### EXERCISE GOAL
Starting at the top of the entries below, set down each line exactly as written, and stop after the line containing "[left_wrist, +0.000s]".

### Data items
━━━━━━━━━━━━━━━━
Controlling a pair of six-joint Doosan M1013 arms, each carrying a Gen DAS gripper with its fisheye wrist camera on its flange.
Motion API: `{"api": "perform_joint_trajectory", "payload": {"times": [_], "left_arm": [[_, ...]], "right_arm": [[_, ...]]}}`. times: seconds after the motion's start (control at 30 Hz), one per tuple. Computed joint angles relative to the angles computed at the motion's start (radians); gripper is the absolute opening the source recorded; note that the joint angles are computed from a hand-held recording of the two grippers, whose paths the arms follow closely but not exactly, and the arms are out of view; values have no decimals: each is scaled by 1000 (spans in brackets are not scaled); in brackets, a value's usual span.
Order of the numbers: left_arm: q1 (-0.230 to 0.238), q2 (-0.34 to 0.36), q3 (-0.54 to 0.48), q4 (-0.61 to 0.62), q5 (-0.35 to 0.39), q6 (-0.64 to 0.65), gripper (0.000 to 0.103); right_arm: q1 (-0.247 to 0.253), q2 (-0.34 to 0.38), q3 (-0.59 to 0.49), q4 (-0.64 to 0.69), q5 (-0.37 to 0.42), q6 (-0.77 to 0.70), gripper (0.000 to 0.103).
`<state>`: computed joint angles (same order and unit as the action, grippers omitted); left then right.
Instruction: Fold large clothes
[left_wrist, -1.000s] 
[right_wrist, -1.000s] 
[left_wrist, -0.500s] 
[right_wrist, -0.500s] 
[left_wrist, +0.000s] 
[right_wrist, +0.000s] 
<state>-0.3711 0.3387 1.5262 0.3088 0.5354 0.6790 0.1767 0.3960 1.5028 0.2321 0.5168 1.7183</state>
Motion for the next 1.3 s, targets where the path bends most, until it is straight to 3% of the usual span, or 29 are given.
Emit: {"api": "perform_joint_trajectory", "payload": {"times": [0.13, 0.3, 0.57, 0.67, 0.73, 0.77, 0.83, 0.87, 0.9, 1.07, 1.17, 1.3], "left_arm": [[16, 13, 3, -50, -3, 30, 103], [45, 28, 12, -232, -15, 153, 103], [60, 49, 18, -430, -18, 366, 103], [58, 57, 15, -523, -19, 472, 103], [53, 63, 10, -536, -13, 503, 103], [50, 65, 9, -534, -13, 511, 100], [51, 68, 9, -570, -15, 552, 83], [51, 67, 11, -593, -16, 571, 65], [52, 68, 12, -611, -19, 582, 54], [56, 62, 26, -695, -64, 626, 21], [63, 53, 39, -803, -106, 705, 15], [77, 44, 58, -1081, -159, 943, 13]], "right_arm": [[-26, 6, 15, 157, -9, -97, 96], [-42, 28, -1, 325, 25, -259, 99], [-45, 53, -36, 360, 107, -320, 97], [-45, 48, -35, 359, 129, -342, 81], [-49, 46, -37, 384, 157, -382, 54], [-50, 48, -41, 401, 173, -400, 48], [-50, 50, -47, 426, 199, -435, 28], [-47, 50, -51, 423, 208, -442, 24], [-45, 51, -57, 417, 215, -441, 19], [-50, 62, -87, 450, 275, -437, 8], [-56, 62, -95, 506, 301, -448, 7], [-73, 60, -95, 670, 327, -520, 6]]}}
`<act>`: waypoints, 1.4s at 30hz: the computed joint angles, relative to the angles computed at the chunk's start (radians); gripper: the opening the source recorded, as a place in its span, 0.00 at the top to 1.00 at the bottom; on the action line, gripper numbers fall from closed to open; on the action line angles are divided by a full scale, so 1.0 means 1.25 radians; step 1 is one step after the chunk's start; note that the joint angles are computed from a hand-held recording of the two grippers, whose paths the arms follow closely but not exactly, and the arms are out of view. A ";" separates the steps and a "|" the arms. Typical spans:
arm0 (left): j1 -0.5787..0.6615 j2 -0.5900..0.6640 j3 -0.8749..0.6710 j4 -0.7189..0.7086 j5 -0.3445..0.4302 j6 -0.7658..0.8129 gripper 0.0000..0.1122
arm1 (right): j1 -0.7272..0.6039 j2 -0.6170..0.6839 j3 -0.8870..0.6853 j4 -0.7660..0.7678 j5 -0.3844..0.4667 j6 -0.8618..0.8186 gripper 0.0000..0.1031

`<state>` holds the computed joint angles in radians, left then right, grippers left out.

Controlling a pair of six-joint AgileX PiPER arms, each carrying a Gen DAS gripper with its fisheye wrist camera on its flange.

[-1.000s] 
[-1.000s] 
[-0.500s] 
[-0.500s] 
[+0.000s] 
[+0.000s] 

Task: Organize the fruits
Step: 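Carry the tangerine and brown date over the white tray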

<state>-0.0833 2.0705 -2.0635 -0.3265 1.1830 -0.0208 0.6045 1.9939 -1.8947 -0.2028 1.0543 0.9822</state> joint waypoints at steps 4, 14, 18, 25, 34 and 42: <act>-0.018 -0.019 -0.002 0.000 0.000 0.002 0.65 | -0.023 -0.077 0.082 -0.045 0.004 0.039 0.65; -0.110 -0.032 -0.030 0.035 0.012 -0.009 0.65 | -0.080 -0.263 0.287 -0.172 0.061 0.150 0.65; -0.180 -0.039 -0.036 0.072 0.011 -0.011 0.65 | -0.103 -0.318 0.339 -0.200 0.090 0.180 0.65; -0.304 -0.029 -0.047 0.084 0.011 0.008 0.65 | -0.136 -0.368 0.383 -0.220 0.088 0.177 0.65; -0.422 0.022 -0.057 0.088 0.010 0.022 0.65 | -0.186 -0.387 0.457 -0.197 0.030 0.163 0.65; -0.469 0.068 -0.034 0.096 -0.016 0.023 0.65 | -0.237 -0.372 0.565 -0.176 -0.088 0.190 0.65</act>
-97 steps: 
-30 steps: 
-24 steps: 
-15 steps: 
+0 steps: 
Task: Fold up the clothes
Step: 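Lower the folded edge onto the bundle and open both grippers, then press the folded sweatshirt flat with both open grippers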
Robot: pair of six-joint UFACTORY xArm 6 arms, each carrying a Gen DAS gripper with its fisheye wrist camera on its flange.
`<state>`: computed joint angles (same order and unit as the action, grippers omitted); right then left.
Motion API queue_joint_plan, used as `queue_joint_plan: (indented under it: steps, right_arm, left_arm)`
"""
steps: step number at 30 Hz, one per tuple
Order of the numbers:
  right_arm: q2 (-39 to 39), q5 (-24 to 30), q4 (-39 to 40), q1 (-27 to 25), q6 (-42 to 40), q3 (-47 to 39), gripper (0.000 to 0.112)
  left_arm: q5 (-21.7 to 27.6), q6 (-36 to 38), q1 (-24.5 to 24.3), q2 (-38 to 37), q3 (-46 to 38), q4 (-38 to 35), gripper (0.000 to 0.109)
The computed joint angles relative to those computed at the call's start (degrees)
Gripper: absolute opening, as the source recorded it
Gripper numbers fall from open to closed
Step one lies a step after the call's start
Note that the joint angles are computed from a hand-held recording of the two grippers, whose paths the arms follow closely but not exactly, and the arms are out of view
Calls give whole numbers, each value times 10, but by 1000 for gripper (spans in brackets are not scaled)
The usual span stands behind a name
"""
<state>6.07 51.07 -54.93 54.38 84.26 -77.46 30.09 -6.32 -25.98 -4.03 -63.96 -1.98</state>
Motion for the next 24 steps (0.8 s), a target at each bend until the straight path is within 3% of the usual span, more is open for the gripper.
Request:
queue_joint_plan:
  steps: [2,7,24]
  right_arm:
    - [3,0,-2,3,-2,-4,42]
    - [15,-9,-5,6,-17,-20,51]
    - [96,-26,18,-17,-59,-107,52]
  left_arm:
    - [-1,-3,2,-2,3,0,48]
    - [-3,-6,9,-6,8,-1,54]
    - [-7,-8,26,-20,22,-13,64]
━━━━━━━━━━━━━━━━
### TASK SOLUTION
Controlling a pair of six-joint Doosan M1013 arms, each carrying a Gen DAS gripper with its fisheye wrist camera on its flange.
Motion API: `{"api": "perform_joint_trajectory", "payload": {"times": [_], "left_arm": [[_, ...]], "right_arm": [[_, ...]]}}`. times: seconds after the motion's start (control at 30 Hz), one per tuple. Computed joint angles relative to the angles computed at the motion's start (radians); gripper is the absolute opening the source recorded; note that the joint angles are computed from a hand-held recording of the two grippers, whose paths the arms follow closely but not exactly, and the arms are out of view; values have no decimals: each is scaled by 1000 (spans in brackets are not scaled); in brackets, a value's usual span.
Order of the numbers: left_arm: q1 (-0.230 to 0.238), q2 (-0.34 to 0.36), q3 (-0.54 to 0.48), q4 (-0.61 to 0.62), q5 (-0.35 to 0.39), q6 (-0.64 to 0.65), gripper (0.000 to 0.103); right_arm: q1 (-0.247 to 0.253), q2 (-0.34 to 0.38), q3 (-0.59 to 0.49), q4 (-0.64 to 0.69), q5 (-0.37 to 0.42), q6 (-0.77 to 0.70), gripper (0.000 to 0.103).
`<state>`: computed joint angles (same order and unit as the action, grippers omitted); left then right.
Instruction: Fold large clothes
[left_wrist, -1.000s] 
[right_wrist, -1.000s] 
[left_wrist, -0.500s] 
[right_wrist, -0.500s] 
[left_wrist, +0.000s] 

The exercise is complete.